Sample distribution; standard error; confidence interval; Using confidence intervals Flashcards
What are population parameters?
μ = population mean. σ^2 = population variance. σ = population standard deviation.
What are sample statistics?
The mean (M), variance (S^2), and standard deviation of a sample (SD/ S)
How can we learn about populations?
By using sample for inference about population
What is a disadvantage of samples?
Sample does not give true picture.
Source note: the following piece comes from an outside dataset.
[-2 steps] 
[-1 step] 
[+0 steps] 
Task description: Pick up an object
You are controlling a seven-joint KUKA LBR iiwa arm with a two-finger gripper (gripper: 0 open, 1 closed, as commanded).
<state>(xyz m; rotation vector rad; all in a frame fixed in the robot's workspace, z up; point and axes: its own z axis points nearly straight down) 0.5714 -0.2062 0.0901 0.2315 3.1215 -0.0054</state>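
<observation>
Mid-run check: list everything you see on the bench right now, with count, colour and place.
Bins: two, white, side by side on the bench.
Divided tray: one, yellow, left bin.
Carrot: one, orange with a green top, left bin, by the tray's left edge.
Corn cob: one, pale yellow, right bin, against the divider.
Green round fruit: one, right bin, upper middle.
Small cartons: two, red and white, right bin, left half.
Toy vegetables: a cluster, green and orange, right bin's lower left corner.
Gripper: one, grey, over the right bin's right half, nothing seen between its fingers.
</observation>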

It’s like seeing the
world through frosted glass.
how is the accuracy of samples affected?
- Multiple samples of same size (N) differ in their means
(even though all from same population).
-When we take infinitely many sample means we get
the sample distribution.
- Sample distribution is sometimes wide and sometimes narrow.
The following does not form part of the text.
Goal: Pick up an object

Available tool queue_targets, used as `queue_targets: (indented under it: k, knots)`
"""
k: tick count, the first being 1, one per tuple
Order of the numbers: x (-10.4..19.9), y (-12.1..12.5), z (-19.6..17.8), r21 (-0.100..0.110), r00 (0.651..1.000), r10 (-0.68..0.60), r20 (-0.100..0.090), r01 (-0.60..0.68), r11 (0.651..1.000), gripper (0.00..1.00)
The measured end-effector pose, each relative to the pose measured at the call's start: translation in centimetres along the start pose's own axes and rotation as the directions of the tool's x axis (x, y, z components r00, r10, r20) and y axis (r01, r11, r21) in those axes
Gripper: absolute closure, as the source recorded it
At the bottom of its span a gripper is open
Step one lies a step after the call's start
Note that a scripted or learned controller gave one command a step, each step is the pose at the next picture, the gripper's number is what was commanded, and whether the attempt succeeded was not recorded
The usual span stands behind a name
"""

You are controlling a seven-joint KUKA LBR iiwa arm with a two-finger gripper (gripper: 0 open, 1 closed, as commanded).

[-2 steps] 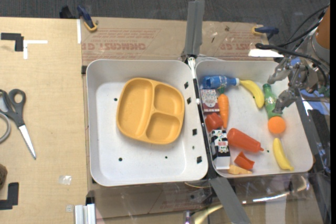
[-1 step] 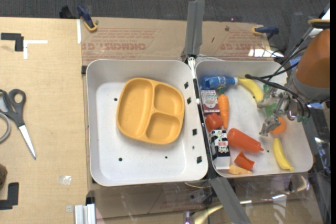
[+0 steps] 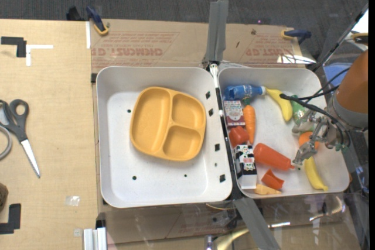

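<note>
The left bin (image 3: 111, 143) lay well away from the gripper and held a yellow divided plate (image 3: 168, 123). The right bin (image 3: 266, 73) surrounded the gripper (image 3: 306, 148), which hung low over its near right part; whether it was open or closed could not be told. A banana (image 3: 315, 175) lay just beside it, an orange bottle (image 3: 272, 156) close by.

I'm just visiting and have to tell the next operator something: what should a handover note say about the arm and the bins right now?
Gripper: low in the right white bin, among the toys; whether the jaws are open or shut cannot be told, and nothing is seen held.
Things: a yellow plastic banana and a red plastic pepper lie beside it; the yellow three-compartment plate sits in the left white bin.
Done: the reach into the bin.
Left: grasp an object and lift it.
</note>
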State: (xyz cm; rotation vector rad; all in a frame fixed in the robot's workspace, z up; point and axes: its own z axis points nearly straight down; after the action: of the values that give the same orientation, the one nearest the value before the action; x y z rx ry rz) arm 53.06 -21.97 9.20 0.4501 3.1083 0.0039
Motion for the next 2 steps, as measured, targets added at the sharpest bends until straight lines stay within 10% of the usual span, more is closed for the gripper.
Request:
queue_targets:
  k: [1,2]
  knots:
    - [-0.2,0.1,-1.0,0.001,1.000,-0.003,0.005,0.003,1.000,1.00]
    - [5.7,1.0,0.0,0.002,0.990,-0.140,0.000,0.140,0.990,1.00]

What forms a sample distribution?
multiple sample means form a distribution.
What is an advantage of narrower ditributions?
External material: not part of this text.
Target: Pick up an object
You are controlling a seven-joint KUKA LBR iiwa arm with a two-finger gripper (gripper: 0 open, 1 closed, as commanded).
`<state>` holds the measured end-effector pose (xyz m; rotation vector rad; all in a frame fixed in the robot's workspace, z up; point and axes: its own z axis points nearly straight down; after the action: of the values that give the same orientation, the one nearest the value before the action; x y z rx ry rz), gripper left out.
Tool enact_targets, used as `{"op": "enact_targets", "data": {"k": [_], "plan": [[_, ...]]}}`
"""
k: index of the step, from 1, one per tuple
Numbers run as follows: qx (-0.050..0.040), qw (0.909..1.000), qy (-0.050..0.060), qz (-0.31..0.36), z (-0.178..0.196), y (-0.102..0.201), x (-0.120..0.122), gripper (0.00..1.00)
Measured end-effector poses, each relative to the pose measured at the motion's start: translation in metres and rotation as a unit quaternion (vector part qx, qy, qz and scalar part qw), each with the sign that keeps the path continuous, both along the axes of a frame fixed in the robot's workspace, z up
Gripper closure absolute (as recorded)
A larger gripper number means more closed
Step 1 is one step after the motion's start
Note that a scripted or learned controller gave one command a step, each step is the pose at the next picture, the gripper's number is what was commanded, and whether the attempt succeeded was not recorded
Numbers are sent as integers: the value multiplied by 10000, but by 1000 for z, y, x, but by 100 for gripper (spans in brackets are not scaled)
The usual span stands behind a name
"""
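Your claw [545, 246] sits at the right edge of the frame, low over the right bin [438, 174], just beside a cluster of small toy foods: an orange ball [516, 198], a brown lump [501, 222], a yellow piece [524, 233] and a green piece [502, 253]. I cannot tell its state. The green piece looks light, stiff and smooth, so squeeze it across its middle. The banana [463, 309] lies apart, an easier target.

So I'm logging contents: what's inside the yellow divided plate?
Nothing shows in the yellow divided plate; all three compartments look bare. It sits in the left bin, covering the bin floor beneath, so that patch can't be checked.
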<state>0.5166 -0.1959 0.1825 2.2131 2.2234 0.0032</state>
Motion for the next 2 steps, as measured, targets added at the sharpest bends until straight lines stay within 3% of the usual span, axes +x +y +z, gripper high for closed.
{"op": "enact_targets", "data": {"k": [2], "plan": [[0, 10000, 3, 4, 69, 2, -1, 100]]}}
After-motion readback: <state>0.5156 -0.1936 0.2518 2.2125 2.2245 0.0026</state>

They are more sensible and offer greater trust
What forms a narrow distribution?
- Larger N (number of means) = narrower sample distribution.
(Law of Large Numbers). - Lower σ (population standard deviation) = narrower sample distribution.
(If σ = 0, every sample mean will be spot on)
What is a standard error (SE)?
The Standard Deviation of the Sample distribution
What does Standard Error (SE) represent?
SE reflects how far, on average, M (mean) is off the mark as an estimate of μ (population mean).
How to describe width of sample distribution?
Narrow sample distribution = M is trustworthy.
How do you calculate SE?
σ
SE = ——-
√N
What is the shape of sampling distributions and what is it based on?
Sampling distribution also has symmetric shape and is centred around μ.
How can you find σ (population standard deviation) to calculate Standard Error?
SD to estimate σ
Thus, we estimate SE as . SD/ √N
How can we increase the precision of our estimate?
To increase the precision of our estimate we can increase N (number of means).